Governor Eric Holcomb signed new legislation in early March banning all cell phone use while driving. Emergency calls behind the wheel are still allowed. Previous laws became difficult for law enforcement to enforce as the legislation had various loopholes.

“The officer, the deputy, the state trooper would actually have to see the phone with the text screen up, and messages being read, to enforce that,” explains Senior Trooper Klingkammer.

Before the law goes into effect, drivers have been allowed to operate their GPS applications on their phone while driving. Moving forward, drivers will have to utilize Bluetooth capabilities in their vehicles or find another means of driving hands-free.

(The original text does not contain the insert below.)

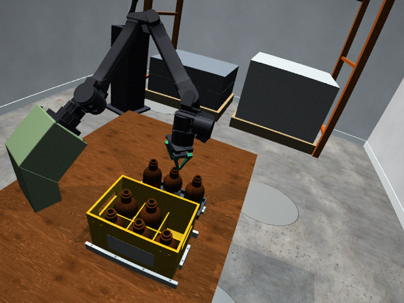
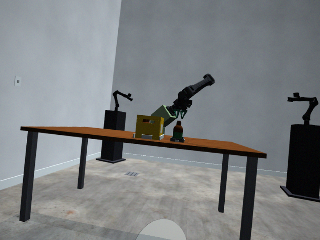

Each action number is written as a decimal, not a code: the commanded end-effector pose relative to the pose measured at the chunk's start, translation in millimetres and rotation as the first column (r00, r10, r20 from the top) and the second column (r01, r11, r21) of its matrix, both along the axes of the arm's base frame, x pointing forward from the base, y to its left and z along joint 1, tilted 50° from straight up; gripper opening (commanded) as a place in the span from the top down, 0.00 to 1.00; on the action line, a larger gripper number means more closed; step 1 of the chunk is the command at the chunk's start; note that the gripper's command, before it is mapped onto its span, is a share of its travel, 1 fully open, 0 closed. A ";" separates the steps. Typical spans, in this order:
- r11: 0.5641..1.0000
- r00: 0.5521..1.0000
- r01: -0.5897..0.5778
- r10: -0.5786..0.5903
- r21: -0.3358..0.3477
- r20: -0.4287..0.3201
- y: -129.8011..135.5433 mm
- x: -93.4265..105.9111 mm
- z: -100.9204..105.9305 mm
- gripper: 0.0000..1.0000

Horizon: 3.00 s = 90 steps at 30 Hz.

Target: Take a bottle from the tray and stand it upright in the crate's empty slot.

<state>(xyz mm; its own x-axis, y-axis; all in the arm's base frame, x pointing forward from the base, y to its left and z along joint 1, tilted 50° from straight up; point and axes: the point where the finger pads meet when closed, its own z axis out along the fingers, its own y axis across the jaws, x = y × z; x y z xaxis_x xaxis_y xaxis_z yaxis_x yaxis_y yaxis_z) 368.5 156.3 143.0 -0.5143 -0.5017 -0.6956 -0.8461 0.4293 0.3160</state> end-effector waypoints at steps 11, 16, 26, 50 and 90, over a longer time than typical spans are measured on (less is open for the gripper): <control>1.000 1.000 0.001 -0.001 0.001 -0.001 3.1 2.0 -0.6 0.39; 1.000 1.000 0.001 -0.001 0.001 -0.001 3.1 2.0 -0.6 0.39; 1.000 1.000 0.001 -0.001 0.001 -0.001 3.0 1.9 -0.6 0.39; 1.000 1.000 0.002 -0.002 0.001 0.011 1.0 4.1 2.0 0.39; 1.000 1.000 0.002 -0.002 0.001 0.014 1.8 7.9 4.3 0.39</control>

For people without Bluetooth in their vehicle, a pair of headphones with a microphone will do, as long as only one ear of the headset is used while driving.

Law enforcement is always amazed by what they see while out on patrol.

“If I recall correctly it was speeding,” starts Senior Trooper Klingkammer, “When I walked up to the vehicle, he had his phone on his dashboard blocking his speedometer and such while watching a TV show.”

The Indiana Department of Transportation says states that have adopted similar rules have seen a 20% drop in crash rates over the first few years.

“If you do need to make phone call for any reason, we ask that you pull off in a safe place on the interstate,” details Mallory Duncan with INDOT, “You cannot pull off onto the shoulder unless it’s an emergency.”

An adjustment period is expected as drivers begin to adhere to the new rules. Senior Trooper Klingkammer says each situation will be judged on a case-by-case basis.